*** Records shown Section Begins ***
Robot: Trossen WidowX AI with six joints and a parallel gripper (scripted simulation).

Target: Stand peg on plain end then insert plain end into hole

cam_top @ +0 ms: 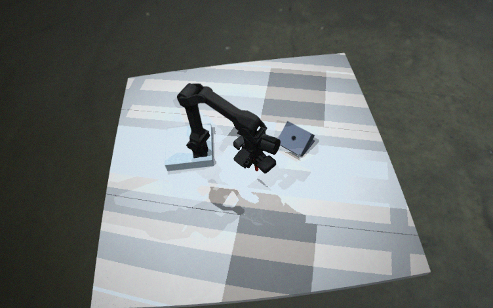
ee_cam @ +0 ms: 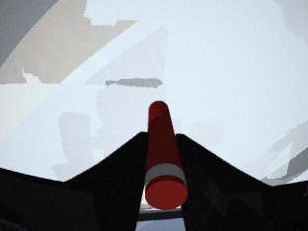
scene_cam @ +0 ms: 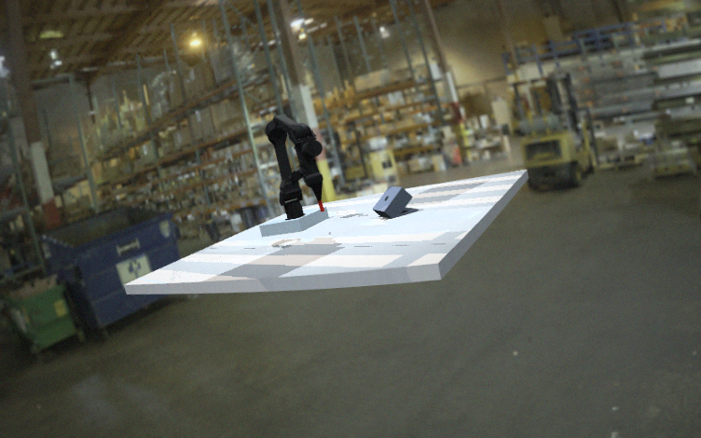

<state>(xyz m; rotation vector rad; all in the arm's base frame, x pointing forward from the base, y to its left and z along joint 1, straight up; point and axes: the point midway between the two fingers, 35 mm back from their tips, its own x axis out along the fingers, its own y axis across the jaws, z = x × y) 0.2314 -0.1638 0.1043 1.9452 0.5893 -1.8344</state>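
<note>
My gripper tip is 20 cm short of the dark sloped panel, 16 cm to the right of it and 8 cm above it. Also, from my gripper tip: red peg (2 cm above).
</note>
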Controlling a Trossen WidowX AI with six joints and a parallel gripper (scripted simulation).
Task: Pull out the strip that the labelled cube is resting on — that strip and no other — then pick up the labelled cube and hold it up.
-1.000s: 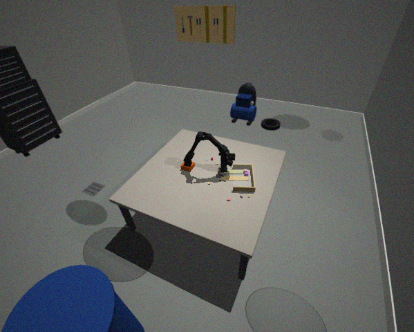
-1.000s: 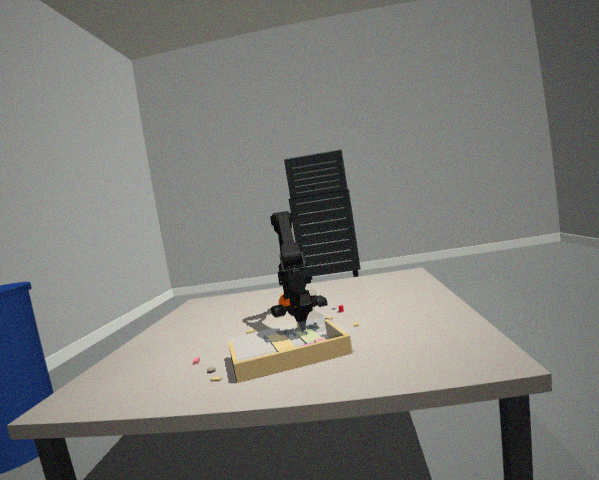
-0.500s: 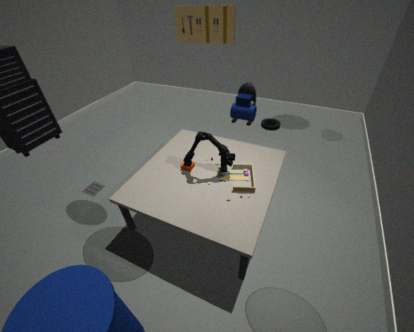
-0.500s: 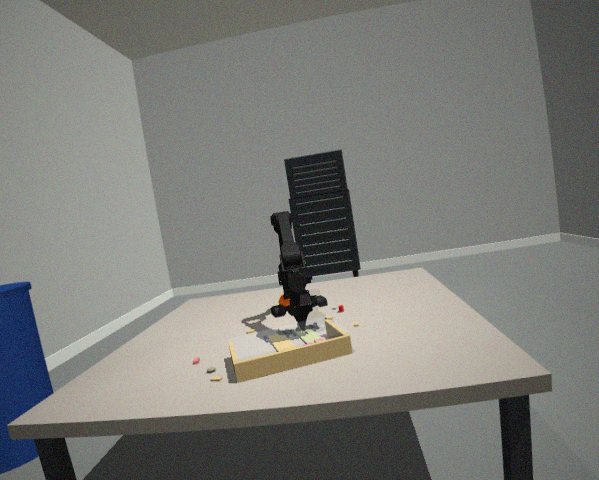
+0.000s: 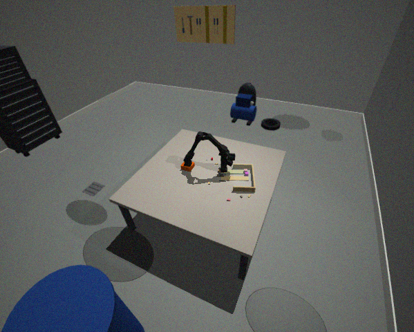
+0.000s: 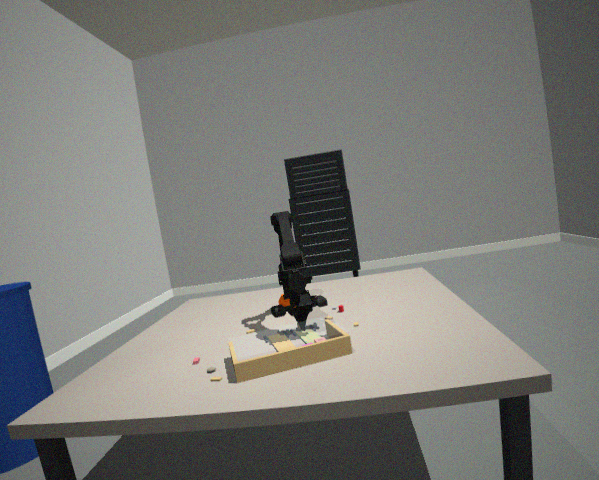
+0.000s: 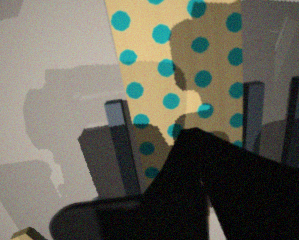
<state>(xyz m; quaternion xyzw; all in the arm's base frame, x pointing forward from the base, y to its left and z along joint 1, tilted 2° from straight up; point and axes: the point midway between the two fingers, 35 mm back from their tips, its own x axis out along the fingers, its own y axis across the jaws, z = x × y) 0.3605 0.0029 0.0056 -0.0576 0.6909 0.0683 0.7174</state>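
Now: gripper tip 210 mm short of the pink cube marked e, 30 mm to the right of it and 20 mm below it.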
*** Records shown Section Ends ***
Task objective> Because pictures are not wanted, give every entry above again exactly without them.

Output for this task>
Robot: Trossen WidowX AI with six joints and a parallel gripper (scripted simulation).

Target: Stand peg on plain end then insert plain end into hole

cam_top @ +0 ms: 
ee_cam @ +0 ms: 
scene_cam @ +0 ms: 

<state>(xyz m; rotation vector rad; all in the arm's base frame, x pointing forward from the base, y to its left and z along joint 1, straight up; point and axes: the point midway between the two fingers, 35 mm back from their tips, its own x axis out along the fingers, its own y axis across the jaws, z = x × y) 0.2314 -0.1638 0.1043 1.9452 0.5893 -1.8344</state>
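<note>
My gripper tip is 20 cm short of the dark sloped panel, 16 cm to the right of it and 8 cm above it. Also, from my gripper tip: red peg (2 cm above).
</note>
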Controlling a Trossen WidowX AI with six joints and a parallel gripper (scripted simulation).
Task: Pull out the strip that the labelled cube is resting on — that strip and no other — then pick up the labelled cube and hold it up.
-1.000s: 
-1.000s: 
-0.500s: 
-0.500s: 
+0.000s: 
+0.000s: 
+0.000s: 
<state>(xyz m; quaternion xyzw; all in the arm's base frame, x pointing forward from the base, y to its left and z along joint 1, tilted 2° from straight up; point and axes: the point midway between the two fingers, 35 mm back from their tips, its own x axis out along the fingers, its own y axis across the jaws, z = x × y) 0.3605 0.0029 0.0056 -0.0576 0.6909 0.0683 0.7174</state>
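Now: gripper tip 210 mm short of the pink cube marked e, 30 mm to the right of it and 20 mm below it.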

The output is finished and nothing more is needed.